#### [TASK]
The required output is a verbatim transcription of the listing, pictures excluded.
■ ■ ■ ■ ■
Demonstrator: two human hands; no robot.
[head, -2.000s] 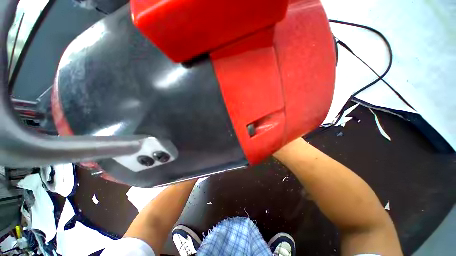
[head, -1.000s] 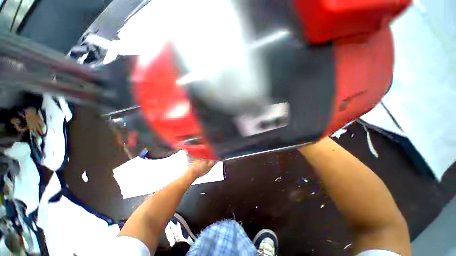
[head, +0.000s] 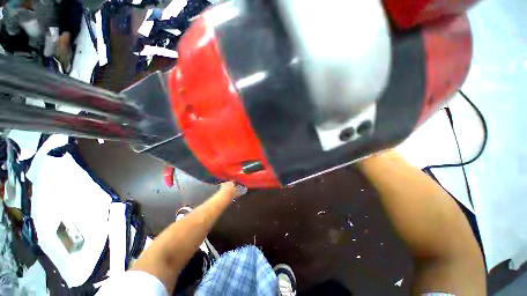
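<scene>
The red and black cloth cutting machine (head: 323, 87) fills the upper middle of the view, its upright rods (head: 63, 104) pointing left and blurred. Its thick grey handle (head: 346, 52) is bolted to the motor. My left forearm reaches up to the machine's lower edge, where a small part of my left hand (head: 231, 188) shows; its fingers are hidden behind the motor. My right forearm goes under the machine's right side, and my right hand is hidden behind it. A small red-tipped part (head: 169, 176) shows below the rods.
White-topped cut pieces (head: 75, 202) with dark edges lie at left, one bearing a small box (head: 70, 237). Scraps (head: 159, 51) lie at the upper left. Another person's hand (head: 63, 52) is there. White paper (head: 503, 144) and a black cord (head: 485, 139) are at right.
The machine has shifted right in the view, and its upright rods have come into view at left. The white piece near my left hand is out of sight. More cut pieces show at left.
</scene>
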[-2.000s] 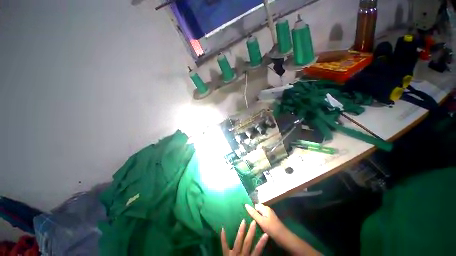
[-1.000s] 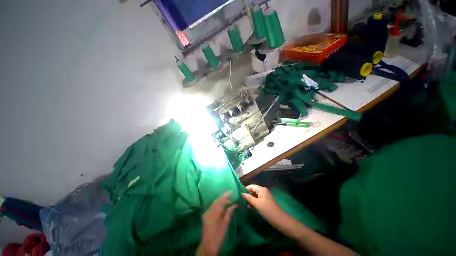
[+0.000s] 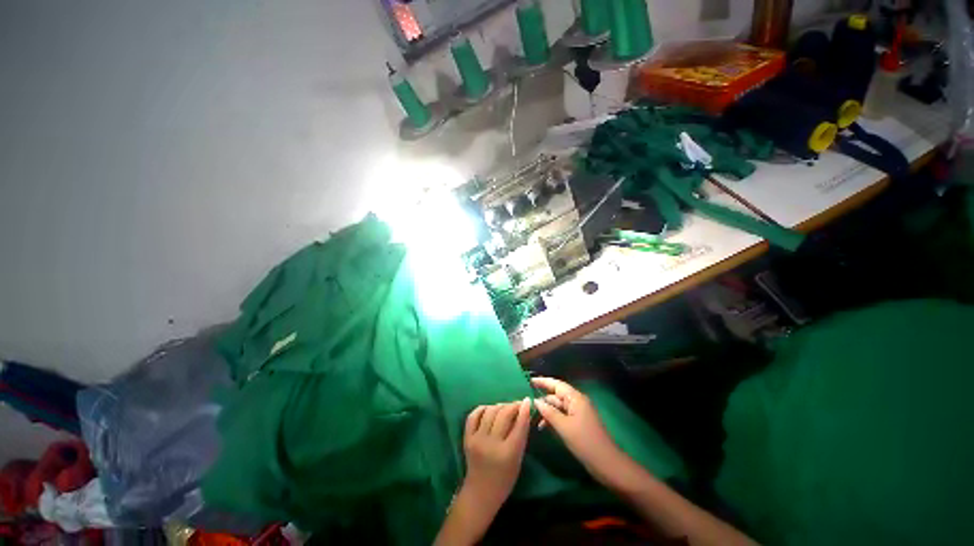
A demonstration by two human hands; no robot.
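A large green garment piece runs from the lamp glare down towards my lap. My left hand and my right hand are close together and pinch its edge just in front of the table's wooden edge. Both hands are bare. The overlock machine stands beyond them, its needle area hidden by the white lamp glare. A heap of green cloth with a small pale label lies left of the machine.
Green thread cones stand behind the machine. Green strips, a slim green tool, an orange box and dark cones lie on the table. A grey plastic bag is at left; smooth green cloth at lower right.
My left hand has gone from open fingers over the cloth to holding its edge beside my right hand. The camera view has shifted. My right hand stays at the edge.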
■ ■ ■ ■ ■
#### [EXPECTED OUTPUT]
Demonstrator: two human hands; no robot.
[head, -2.000s] 
[head, -1.000s] 
[head, +0.000s] 
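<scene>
The red and black cloth cutting machine (head: 323, 87) fills the upper middle of the view, its upright rods (head: 63, 104) pointing left and blurred. Its thick grey handle (head: 346, 52) is bolted to the motor. My left forearm reaches up to the machine's lower edge, where a small part of my left hand (head: 231, 188) shows; its fingers are hidden behind the motor. My right forearm goes under the machine's right side, and my right hand is hidden behind it. A small red-tipped part (head: 169, 176) shows below the rods.
White-topped cut pieces (head: 75, 202) with dark edges lie at left, one bearing a small box (head: 70, 237). Scraps (head: 159, 51) lie at the upper left. Another person's hand (head: 63, 52) is there. White paper (head: 503, 144) and a black cord (head: 485, 139) are at right.
The machine has shifted right in the view, and its upright rods have come into view at left. The white piece near my left hand is out of sight. More cut pieces show at left.
</scene>
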[-2.000s] 
[-1.000s] 
[+0.000s] 
A demonstration by two human hands; no robot.
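A large green garment piece runs from the lamp glare down towards my lap. My left hand and my right hand are close together and pinch its edge just in front of the table's wooden edge. Both hands are bare. The overlock machine stands beyond them, its needle area hidden by the white lamp glare. A heap of green cloth with a small pale label lies left of the machine.
Green thread cones stand behind the machine. Green strips, a slim green tool, an orange box and dark cones lie on the table. A grey plastic bag is at left; smooth green cloth at lower right.
My left hand has gone from open fingers over the cloth to holding its edge beside my right hand. The camera view has shifted. My right hand stays at the edge.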

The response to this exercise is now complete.